On top of that, the SentrySafe is designed to account for the fact that a regular person isn’t going to easily and accurately hit one out of 100 possible numbers. So it’s built to be a little forgiving. If the first number in a combination is 17 but you actually dial or 16 or 18, it’ll still work.
In short, that means Seidle’s robot can quickly reduce the safe’s possible combinations to 1,089—33x33x1—meaning it takes, at most, 72 minutes to try each one. (Models from other manufacturers in a similar price range suffer from these same vulnerabilities.)
SentrySafe recently attempted to up its security by requiring a key to open some models. But it’s set up with what’s called a tube lock, widely regarded as the easiest types to crack, since they open when jammed with a pen that’s the right size.
Seidle broke SentrySafe’s with a Bic.
“This safe company, in order to upgrade the security of their safes, put a tubular lock on.
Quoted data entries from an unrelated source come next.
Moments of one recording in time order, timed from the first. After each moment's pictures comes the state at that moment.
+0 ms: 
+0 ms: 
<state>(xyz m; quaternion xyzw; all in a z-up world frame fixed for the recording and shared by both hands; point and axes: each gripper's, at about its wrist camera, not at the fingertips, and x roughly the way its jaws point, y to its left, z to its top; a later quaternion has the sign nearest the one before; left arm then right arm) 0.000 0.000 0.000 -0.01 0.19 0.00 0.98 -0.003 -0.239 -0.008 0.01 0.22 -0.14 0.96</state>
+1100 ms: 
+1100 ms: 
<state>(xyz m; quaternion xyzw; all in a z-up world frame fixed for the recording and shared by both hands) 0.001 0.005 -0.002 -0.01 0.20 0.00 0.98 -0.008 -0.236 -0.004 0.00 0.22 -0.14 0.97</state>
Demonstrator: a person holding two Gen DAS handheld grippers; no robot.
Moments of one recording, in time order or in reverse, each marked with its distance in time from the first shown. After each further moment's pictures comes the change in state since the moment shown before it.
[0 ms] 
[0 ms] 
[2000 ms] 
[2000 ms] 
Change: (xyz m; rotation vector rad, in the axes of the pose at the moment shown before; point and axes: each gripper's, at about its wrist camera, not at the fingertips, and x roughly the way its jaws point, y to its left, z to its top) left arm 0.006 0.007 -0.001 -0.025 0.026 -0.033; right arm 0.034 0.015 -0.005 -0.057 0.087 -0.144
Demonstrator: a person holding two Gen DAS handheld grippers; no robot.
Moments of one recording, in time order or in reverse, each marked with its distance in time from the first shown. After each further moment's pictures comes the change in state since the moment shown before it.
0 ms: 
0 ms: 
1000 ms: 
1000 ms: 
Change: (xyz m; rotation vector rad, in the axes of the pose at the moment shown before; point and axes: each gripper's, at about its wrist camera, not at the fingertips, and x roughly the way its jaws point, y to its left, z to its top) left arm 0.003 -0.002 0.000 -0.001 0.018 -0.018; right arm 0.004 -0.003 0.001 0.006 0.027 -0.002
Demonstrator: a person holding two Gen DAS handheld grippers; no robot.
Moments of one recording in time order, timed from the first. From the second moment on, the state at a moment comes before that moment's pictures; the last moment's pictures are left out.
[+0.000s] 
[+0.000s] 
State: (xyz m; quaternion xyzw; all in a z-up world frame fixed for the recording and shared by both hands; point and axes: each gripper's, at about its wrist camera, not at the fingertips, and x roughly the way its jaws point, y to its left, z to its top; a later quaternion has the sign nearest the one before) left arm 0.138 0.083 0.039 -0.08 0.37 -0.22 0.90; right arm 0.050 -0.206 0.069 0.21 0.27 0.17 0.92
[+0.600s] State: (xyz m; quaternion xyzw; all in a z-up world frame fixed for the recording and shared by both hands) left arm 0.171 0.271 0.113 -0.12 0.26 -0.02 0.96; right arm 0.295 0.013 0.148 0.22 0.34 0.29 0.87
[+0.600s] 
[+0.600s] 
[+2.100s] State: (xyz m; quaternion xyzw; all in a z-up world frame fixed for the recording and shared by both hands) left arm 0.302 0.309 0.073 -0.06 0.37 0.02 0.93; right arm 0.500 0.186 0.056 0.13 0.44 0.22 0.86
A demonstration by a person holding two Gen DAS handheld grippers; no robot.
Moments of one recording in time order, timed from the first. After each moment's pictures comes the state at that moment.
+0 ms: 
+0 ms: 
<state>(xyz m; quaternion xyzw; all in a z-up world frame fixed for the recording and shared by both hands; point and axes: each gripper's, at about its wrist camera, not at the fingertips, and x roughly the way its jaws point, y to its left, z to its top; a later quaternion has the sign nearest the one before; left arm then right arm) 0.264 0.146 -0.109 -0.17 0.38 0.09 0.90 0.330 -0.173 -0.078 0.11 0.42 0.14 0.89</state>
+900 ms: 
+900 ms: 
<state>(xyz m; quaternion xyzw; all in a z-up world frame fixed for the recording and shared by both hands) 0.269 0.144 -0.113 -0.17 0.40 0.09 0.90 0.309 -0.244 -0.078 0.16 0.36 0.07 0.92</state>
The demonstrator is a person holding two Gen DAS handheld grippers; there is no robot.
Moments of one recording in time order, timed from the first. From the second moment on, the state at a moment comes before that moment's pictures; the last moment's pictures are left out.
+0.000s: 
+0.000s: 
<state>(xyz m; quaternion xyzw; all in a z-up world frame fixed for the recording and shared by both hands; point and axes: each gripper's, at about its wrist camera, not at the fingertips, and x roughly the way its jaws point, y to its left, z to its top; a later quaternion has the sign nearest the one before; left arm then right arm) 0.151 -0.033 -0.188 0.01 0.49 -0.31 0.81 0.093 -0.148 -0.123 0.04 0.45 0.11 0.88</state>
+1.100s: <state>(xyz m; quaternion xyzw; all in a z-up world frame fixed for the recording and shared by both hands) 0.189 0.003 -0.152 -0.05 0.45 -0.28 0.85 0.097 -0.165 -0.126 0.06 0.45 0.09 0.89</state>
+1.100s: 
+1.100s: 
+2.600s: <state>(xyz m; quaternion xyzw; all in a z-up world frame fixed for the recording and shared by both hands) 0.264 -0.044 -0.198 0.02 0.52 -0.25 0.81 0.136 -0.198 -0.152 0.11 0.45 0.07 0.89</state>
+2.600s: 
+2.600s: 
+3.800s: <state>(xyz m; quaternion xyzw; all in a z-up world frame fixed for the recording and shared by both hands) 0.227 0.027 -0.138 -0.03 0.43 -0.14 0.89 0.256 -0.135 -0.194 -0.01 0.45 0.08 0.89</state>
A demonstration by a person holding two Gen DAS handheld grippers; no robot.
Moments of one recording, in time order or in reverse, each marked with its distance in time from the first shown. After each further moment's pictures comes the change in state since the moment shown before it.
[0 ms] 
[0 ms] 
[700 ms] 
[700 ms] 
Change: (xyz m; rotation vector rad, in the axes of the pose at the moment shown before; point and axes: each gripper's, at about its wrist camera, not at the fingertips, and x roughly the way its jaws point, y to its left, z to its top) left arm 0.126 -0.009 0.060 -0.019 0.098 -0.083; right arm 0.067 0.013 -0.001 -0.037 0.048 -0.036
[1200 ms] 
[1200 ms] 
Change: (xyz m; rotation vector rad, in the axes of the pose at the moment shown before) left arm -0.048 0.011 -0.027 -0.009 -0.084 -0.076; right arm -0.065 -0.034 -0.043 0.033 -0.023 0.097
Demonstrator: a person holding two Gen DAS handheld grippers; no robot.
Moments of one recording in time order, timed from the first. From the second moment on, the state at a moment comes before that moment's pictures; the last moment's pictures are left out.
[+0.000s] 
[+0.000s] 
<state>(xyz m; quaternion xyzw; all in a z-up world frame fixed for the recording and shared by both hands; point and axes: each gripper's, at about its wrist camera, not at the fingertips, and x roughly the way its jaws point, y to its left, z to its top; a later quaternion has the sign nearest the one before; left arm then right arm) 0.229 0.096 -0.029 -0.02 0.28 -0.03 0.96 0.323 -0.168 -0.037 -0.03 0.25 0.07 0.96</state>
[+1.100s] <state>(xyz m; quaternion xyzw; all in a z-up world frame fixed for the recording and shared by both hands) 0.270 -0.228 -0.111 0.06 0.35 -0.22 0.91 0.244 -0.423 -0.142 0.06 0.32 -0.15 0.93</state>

Of all the lock technology you could have picked!” he said.
In the interest of full disclosure, Seidle has posted clear how-to instructions on his site for anyone who’d want to build the robot, hoping that it will spur SentrySafe to improve its design.
Thus far, the company has dismissed his findings as something that could only be replicated in a controlled environment. But if the safe’s internal parts were created with a little more precision—making it much harder for Seidle’s robot to detect how to turn the combination dial—it would take significantly longer to crack.